Human mobility may induce deep modifications in social links among persons and thus variations on the information spreading. The phenomenon depends on the kind of mobility and on the kind of social relationship underlying the network. In most works, the mobility considered is spatial and the social behavior is realized by the ability for an individual to have a direct contact via spatial proximity. Proximity has been studied for years and it has been shown that it plays an important role on social communications. Individuals who share a close space should be more likely to develop friendship or other social even on-line relationships (Hall, 1963; Eveland & Bikson, 1986; Huang, Shen, Williams, & Contractor, 2009) and to create dynamics contact graphs (Toroczkai & Guclu, 2007).

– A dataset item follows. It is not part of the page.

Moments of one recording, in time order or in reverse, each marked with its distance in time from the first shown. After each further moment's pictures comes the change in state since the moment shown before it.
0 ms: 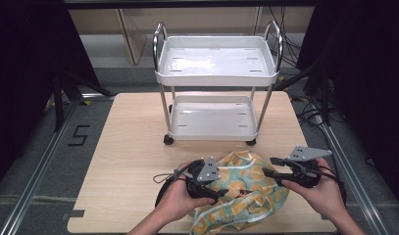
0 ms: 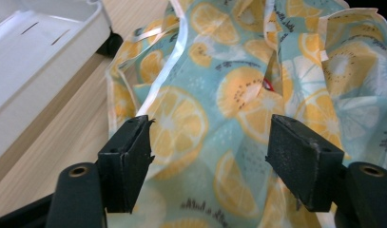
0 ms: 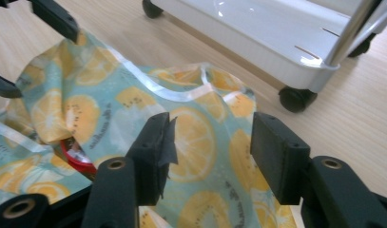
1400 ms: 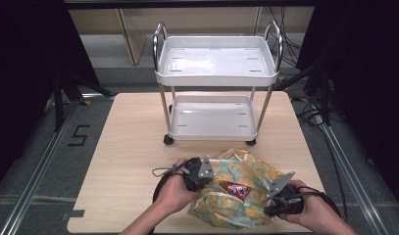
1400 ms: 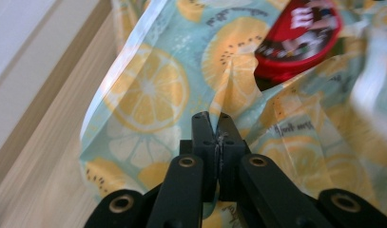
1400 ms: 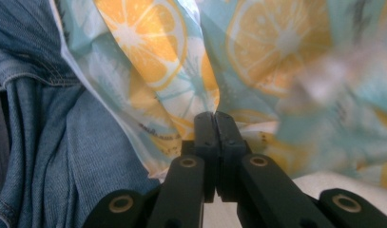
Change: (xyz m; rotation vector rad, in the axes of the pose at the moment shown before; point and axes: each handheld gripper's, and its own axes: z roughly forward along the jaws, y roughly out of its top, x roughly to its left) left arm 0.021 -0.019 -0.002 0.197 0.080 0.000; right arm 0.044 -0.041 0.022 0.567 0.269 -0.178
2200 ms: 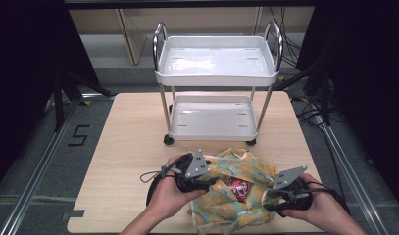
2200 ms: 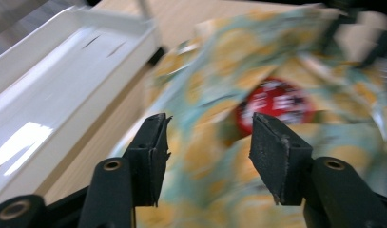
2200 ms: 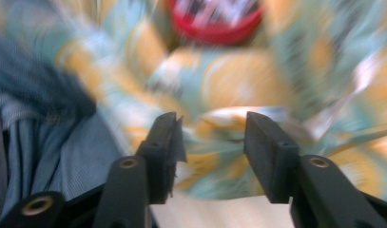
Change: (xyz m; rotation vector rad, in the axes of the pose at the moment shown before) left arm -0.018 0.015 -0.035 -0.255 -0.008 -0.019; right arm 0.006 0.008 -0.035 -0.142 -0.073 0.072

But the lack of general tools to track individual locations has been an obstacle to extract any knowledge on human mobility from real situations. Synthetic mobility models like the random walk (RW) model and derivatives like the random waypoint (RWP) model were mostly studied for designing mobile ad hoc networks (Manets) and communication protocols (Camp, Boleng, & Davies, 2002; Chaintreau et al., 2005; Amor, Bui, & Lavallée, 2010). The RW model was intended to represent the movement of living beings considering that an individual moves from its current location to a new location by randomly choosing his direction and his speed until a given time or until its next location. The random way point (RWP) model is a variation of the RW model and was widely used. In this model, each individual chooses randomly a destination and a speed in the available space. But studies on RWP showed non realistic features (Bai, Sadagopan, & Helmy, 2003; Yoon, Noble, Liu, & Kim, 2006) and other variations like the Levy-walk models (A. M. Edwards, 2007) were proposed. Camp et al. (Camp et al., 2002) have provided a good survey of these models and their impact on adhoc network protocol performances.